Let’s start preparing the meatballs. In a bowl combine the ground beef and pork, the bread, parmsan cheese, salt and chopped parsely. Mix all the ingredients together. Using your hands with the meat mixture create very small balls, as big as a your thumbnail.
Fry the meatballs in a dash or two of olive oil, over medium heat, until cooked and crispy. Drain any grease and then mix the meatballs with a few Tablespoons of the tomato sauce and set aside.
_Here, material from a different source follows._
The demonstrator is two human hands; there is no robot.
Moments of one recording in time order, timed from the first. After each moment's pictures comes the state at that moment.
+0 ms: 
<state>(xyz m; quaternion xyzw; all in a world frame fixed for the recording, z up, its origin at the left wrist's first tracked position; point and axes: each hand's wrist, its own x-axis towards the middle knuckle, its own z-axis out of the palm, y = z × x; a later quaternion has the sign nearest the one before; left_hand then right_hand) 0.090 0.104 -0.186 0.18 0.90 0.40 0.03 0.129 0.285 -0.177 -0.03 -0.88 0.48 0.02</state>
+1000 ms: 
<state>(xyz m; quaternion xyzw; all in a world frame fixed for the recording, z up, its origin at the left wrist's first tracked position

Next up prepare the eggplants. Basically what you have to do is slice the eggplants into 1/4 inch thick round slices, coat them in flour, then beat up the eggs with a pitch of salt and coat each slice of eggplant in the eggs. Then fry the eggplant in about 1/4 inch of hot oil until crispy on both sides.
Get all the other ingredients ready: the tomato sauce, the parmasan cheese, slice up the mozzarella cheese (remember to use mozzarella from the previous day and not fresh one as that would have too much milk coming out it it), and the mortadella (bologna).
In a 9×13 or bigger casserole pan pour a few Tablespoons of tomato sauce. Place a layer of eggplants (1/3 of the whole amount) so to cover the whole bottom of the pan. Generously sprinkle some parmesan cheese then drop half of the fried meatballs and half of the sliced mozzarella cheese, more tomato sauce and half of the mortadella bologna, then cover with another layer of fried eggplants. Repeat the above layers, then cover with a last layer of eggplants and tomato sauce.
Bake at 180 C for about 30-40 minutes. Remove from oven and let it cool down. Serve when completely cooled.